In full view of the above provisions, the above provision is not ordinarily applicable to developing a natural conservation area and constructing a new factory of the same size. Thus, if a new factory is identical to or can be established in the same area as an existing factory, if it is the same type of business as that of the existing factory, the purpose of the provision is to allow the new factory without the area limit within the same size as that of the existing factory, the meaning of the "type of business allowed to be newly established in the relevant area" under item (f) of the above item (f) is to be limited to the category of business allowed to be newly established in [Attachment Table 3] 3] which is listed in the above item (c) (in the case of the instant ready-mixed factory of this case, which is a building material business, only if the factory construction area is less than 1,00 square meters, the above provision of item (f) is not required to be installed in the same area as that of the existing factory, the above provision of item (f) should be interpreted to the same extent as that of the existing factory within the same size as that of the new factory.

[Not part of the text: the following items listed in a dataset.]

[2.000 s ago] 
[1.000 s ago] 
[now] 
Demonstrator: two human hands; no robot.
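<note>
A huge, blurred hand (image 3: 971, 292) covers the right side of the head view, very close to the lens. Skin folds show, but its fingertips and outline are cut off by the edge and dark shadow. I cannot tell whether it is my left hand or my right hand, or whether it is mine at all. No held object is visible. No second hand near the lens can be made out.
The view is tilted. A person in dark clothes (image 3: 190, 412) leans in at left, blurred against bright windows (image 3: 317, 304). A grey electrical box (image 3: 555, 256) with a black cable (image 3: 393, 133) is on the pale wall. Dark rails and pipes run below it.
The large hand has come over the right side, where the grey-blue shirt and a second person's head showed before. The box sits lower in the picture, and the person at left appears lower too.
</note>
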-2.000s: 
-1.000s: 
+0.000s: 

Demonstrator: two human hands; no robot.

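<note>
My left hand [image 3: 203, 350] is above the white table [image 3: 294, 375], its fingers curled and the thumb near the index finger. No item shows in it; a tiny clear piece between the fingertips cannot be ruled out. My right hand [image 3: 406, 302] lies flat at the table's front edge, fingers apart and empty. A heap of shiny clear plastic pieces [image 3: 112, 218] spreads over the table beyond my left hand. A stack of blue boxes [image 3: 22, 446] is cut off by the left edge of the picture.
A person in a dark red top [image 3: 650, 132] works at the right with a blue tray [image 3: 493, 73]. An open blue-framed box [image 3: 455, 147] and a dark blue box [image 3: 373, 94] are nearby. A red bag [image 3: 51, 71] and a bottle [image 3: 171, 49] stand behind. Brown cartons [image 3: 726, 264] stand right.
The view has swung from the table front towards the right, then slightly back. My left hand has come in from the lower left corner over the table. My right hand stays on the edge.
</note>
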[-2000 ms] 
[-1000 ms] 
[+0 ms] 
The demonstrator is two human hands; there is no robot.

Nevertheless, the lower court determined otherwise by narrowly interpreting the meaning of “type of business that is allowed to be newly established in the relevant area” under the above item (f) as a type of business that is allowed to be newly established by other provisions of the [Attachment Table 3] 3] 3, that the factory construction area of this case, which is not allowed to be newly established in the relevant area on the ground that the factory construction area exceeds 1,000 square meters as prescribed in the above item (c) [Attachment Table 3] 3]. The lower court erred by misapprehending the legal doctrine on the scope of a factory that is allowed to be newly established under item (f) above, thereby adversely affecting the conclusion of the judgment. The allegation in the grounds of appeal pointing this out is with merit.
4. Therefore, without further proceeding to decide on the remaining grounds of appeal, the lower judgment is reversed, and the case is remanded to the lower court for further proceedings consistent with this Opinion. It is so decided as per Disposition by the assent of all participating Justices on the bench.